_EXTRACTED DATA:_
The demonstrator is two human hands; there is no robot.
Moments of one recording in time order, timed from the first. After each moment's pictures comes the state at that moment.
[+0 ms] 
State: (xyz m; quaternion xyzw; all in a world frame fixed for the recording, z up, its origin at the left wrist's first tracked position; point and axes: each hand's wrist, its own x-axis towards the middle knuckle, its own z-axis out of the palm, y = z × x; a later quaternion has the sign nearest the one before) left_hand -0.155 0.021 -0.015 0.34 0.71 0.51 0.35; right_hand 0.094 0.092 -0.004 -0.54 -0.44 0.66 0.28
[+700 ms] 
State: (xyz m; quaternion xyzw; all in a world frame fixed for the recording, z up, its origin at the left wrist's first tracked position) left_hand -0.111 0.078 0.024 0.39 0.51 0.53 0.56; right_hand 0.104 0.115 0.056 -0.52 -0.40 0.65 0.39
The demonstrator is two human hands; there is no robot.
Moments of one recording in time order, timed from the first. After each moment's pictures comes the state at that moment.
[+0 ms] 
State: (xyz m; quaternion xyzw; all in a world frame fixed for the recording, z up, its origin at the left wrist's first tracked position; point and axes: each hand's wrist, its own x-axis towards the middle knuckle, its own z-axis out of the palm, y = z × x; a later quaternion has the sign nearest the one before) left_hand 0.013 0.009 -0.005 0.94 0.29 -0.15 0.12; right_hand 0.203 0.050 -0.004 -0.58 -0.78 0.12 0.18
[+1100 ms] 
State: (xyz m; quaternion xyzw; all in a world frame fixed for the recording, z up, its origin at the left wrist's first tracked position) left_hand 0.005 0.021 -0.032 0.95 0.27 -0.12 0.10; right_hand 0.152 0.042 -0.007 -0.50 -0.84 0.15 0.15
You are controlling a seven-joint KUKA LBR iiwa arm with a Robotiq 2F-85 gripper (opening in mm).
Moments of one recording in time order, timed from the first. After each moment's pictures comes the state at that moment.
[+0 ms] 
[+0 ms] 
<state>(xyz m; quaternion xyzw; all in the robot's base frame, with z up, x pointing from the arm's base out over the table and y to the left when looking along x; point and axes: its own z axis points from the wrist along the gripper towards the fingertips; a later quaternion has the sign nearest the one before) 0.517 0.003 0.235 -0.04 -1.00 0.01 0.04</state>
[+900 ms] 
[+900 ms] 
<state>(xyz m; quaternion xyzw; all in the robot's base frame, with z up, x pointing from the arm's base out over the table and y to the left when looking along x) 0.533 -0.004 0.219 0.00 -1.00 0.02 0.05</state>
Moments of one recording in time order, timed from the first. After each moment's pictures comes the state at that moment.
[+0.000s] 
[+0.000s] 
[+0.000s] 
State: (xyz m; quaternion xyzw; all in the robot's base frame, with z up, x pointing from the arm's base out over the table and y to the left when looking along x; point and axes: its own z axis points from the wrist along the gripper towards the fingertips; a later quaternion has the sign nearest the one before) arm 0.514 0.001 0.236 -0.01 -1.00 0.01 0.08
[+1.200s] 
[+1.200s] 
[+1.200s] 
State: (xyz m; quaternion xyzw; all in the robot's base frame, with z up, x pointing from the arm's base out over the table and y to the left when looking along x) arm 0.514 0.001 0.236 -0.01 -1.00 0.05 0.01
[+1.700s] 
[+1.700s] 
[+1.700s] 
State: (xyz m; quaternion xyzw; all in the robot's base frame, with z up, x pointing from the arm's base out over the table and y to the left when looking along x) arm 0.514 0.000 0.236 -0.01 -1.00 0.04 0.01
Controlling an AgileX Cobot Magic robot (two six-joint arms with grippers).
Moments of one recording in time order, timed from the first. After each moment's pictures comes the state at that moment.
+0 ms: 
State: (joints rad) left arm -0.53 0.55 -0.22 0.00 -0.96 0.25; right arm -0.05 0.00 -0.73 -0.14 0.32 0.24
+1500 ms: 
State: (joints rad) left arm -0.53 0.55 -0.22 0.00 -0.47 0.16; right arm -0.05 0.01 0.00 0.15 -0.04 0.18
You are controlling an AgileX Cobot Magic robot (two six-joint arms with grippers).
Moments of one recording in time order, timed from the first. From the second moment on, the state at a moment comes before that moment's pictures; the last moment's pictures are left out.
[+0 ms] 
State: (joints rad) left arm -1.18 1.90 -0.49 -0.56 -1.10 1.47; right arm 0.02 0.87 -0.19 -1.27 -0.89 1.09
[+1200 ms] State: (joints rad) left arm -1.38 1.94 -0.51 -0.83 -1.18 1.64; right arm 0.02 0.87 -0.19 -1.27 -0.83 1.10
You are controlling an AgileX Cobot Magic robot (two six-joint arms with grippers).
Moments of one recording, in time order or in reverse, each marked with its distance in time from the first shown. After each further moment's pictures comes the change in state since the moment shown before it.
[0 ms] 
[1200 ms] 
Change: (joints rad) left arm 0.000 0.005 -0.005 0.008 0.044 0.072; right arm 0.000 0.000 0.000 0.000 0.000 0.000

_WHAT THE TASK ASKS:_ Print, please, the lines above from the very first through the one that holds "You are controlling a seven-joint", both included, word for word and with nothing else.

_REPLY:_
The demonstrator is two human hands; there is no robot.
Moments of one recording in time order, timed from the first. After each moment's pictures comes the state at that moment.
[+0 ms] 
State: (xyz m; quaternion xyzw; all in a world frame fixed for the recording, z up, its origin at the left wrist's first tracked position; point and axes: each hand's wrist, its own x-axis towards the middle knuckle, its own z-axis out of the palm, y = z × x; a later quaternion has the sign nearest the one before) left_hand -0.155 0.021 -0.015 0.34 0.71 0.51 0.35; right_hand 0.094 0.092 -0.004 -0.54 -0.44 0.66 0.28
[+700 ms] 
State: (xyz m; quaternion xyzw; all in a world frame fixed for the recording, z up, its origin at the left wrist's first tracked position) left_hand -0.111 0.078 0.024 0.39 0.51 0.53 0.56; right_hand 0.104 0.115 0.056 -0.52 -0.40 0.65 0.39
The demonstrator is two human hands; there is no robot.
Moments of one recording in time order, timed from the first. After each moment's pictures comes the state at that moment.
[+0 ms] 
State: (xyz m; quaternion xyzw; all in a world frame fixed for the recording, z up, its origin at the left wrist's first tracked position; point and axes: each hand's wrist, its own x-axis towards the middle knuckle, its own z-axis out of the palm, y = z × x; a later quaternion has the sign nearest the one before) left_hand 0.013 0.009 -0.005 0.94 0.29 -0.15 0.12; right_hand 0.203 0.050 -0.004 -0.58 -0.78 0.12 0.18
[+1100 ms] 
State: (xyz m; quaternion xyzw; all in a world frame fixed for the recording, z up, its origin at the left wrist's first tracked position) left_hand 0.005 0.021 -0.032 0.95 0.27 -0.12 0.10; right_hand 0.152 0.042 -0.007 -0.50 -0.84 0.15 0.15
You are controlling a seven-joint KUKA LBR iiwa arm with a Robotiq 2F-85 gripper (opening in mm).

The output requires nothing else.